# angelcare monitor 'hold' function question



## Lou1

Hi

I 've jumped across from third trim to ask for help/advice off anyone with an angelcare movement and sound monitor. :shrug:

I have set it up and have figured out most of the functions/settings except the hold function. I have tried holding the 'down' button on parent unit until a 'H' flashes as the instuctions say but nothing happens. Hope this makes some sense! Im i doing it wrong or missing something obvious? It would be a pain to have to turn it off everytime baby has to come out the cot for feed etc.

Any help much appreciated!
Lou


----------



## bathbabe

Can i just ask, why would it be a pain? If the baby is in with you then you only use the one part attached to the sensor mat, so you just need to push the 'wing' down to off, and if the baby is in another room you just have to hold the power button on the parent unit and then push the 'wing' down on the one in the babies room when you go in?
Hardly a faff :shrug:
I didnt even know it had a hold function, i didnt even know it existed till someone mentioned it in here the other day, iv certainly never needed to use it.

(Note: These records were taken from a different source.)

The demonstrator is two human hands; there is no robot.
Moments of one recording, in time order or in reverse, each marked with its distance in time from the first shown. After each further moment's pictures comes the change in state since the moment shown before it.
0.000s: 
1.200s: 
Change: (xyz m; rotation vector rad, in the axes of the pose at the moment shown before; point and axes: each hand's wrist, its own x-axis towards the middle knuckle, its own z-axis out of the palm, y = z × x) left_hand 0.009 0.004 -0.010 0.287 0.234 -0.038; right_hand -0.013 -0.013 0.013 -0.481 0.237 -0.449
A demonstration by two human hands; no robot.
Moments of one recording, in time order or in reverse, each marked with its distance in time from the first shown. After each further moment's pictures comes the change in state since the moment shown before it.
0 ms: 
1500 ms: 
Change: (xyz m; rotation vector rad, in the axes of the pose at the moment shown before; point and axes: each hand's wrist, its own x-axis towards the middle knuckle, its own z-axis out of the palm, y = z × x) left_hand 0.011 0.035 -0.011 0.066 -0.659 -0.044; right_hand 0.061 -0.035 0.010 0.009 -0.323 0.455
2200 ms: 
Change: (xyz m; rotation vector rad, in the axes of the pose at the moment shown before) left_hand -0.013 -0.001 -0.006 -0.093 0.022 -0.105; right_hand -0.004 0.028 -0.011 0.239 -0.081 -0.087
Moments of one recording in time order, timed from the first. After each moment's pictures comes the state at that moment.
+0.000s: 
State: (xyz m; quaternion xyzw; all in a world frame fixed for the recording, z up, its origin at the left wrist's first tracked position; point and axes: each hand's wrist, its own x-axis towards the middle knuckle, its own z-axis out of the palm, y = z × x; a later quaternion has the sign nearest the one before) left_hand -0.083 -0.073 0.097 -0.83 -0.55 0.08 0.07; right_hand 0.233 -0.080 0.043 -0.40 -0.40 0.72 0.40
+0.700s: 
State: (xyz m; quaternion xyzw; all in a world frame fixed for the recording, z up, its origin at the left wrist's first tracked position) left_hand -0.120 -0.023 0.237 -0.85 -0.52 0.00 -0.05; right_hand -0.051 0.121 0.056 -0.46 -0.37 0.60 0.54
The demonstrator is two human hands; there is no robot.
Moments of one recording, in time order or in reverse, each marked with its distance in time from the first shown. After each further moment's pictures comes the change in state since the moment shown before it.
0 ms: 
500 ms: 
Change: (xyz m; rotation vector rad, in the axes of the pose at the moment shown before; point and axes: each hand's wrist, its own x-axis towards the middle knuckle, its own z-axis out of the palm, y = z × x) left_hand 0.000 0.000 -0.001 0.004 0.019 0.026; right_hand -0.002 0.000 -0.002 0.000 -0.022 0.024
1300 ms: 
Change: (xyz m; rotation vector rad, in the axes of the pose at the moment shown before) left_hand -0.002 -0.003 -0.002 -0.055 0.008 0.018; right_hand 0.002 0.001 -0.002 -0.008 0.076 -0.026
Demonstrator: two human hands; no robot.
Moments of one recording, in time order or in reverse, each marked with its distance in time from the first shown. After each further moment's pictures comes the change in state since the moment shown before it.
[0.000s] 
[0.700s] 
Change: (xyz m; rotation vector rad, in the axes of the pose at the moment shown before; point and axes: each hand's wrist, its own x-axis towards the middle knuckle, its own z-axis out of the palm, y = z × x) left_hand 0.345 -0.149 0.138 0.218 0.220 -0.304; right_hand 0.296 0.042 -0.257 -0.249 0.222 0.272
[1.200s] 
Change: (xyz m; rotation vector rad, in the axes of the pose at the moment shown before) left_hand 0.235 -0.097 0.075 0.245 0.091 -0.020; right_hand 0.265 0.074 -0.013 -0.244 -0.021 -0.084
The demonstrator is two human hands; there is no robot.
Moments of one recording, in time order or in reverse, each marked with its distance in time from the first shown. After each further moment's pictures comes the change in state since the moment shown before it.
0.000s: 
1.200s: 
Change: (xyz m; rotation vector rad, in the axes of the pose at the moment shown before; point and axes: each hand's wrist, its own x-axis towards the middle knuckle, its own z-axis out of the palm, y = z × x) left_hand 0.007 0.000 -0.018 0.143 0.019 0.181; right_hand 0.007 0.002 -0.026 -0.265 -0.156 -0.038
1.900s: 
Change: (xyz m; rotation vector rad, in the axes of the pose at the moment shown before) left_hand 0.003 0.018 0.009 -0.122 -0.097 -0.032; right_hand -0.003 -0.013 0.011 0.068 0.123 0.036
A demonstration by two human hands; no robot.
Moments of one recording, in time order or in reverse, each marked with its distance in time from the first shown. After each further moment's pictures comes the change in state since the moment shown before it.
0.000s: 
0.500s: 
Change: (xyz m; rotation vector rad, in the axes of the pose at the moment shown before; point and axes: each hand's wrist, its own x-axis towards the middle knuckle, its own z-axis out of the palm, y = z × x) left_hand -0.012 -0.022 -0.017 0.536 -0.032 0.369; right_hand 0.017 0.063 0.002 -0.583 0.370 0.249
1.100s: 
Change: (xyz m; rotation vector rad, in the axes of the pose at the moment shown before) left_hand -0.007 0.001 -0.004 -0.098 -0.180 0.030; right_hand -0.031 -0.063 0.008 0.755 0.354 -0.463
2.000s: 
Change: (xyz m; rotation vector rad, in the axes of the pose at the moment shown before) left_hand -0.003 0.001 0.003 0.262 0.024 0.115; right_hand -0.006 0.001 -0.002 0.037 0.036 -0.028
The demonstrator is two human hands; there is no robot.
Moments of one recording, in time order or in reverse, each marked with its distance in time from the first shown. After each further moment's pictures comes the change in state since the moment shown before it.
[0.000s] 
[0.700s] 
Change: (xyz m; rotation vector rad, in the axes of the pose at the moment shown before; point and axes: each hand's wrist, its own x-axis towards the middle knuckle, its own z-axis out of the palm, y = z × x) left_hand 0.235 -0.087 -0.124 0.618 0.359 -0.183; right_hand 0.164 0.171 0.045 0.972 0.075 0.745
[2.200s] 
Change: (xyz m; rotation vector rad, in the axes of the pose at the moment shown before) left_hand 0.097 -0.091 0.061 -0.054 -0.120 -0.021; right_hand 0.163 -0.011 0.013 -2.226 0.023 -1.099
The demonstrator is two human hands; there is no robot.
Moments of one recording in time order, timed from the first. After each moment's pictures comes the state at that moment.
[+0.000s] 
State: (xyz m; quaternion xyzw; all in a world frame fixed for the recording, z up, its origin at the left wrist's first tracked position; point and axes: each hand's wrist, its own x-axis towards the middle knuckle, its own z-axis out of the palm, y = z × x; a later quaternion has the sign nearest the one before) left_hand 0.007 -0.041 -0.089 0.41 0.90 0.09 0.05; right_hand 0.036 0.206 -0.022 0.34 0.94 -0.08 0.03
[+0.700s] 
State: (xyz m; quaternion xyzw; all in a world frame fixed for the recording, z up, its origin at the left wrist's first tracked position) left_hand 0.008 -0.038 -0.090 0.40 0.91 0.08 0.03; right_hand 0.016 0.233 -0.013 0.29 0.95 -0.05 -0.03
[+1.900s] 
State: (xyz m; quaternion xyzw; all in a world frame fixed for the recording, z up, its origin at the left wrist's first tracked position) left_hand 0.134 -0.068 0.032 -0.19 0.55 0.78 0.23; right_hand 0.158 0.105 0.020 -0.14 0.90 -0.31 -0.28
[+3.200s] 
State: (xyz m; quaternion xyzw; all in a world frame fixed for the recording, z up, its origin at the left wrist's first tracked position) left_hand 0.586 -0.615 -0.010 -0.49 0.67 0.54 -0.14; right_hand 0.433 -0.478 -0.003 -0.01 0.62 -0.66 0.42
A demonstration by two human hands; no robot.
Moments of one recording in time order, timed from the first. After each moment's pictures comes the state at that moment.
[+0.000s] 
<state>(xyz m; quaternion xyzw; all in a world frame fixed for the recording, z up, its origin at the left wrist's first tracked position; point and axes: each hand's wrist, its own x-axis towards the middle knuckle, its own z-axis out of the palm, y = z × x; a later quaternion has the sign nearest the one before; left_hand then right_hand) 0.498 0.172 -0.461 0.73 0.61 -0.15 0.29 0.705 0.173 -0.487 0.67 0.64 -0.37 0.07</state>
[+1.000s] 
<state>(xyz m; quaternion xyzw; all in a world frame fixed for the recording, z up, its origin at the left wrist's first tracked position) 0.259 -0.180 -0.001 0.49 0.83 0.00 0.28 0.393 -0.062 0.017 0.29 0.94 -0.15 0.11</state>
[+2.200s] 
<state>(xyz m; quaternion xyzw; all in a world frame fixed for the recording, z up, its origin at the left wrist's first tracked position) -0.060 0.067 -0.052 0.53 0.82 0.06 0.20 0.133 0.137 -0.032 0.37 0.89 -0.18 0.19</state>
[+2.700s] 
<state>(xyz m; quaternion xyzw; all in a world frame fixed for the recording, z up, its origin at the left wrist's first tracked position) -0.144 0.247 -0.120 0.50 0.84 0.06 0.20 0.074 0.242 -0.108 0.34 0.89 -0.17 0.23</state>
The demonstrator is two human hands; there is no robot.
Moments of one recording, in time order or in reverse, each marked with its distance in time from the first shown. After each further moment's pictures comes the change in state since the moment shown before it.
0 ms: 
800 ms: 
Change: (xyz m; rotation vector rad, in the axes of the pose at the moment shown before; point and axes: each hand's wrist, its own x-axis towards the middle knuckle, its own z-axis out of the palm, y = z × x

I hope this is comming across the right way, im just saying its not much of an issue


----------



## Mrs Mayhem

We use the hold function all the time when she isn't in the cot, its on hold all day!! So long as the H is flashing, it's on hold so no alarm will go off or anything


----------



## Crannog

Seems you are doing it right. Hold the down arrow and a H should flash. To release hold again. It should beep every couple of seconds to show you hold is still on. I prefer to turn it off and on as I find the beep annoying.


----------



## sunshine114

:shrug: I didn't know you could do it.... we just turn it off...


----------



## Amyface

Are you trying with the monitor set to use the movement function? If you're just trying it to have a mess about and have turned the movement off then hold doesn't work as it only works when movement is set to "on". Other than that, I'm not sure what the problem is :)


----------



## Lou1

bathbabe - you're prob right when you put it like that isnt hard! but because i know its ment to be able to be able to be put on hold id like to know how.

crannog - think thats what ive been doing but no luck. ill give the company a ring in the morn, im sure its some setting ive got on thats not allowing me to put it on hold. 

thanks for replies, lou xx


----------



## Learnermum

I always use the hold function on mine... Just to check you are pressing and holding the down arrow for a few seconds, not just repeatedly pressing (as my sleep addled brain did the first few times and wondered why the alarm was going off!) other than that it might be that it's not detecing movement and is clever in some way and doesn't activate the hold?


----------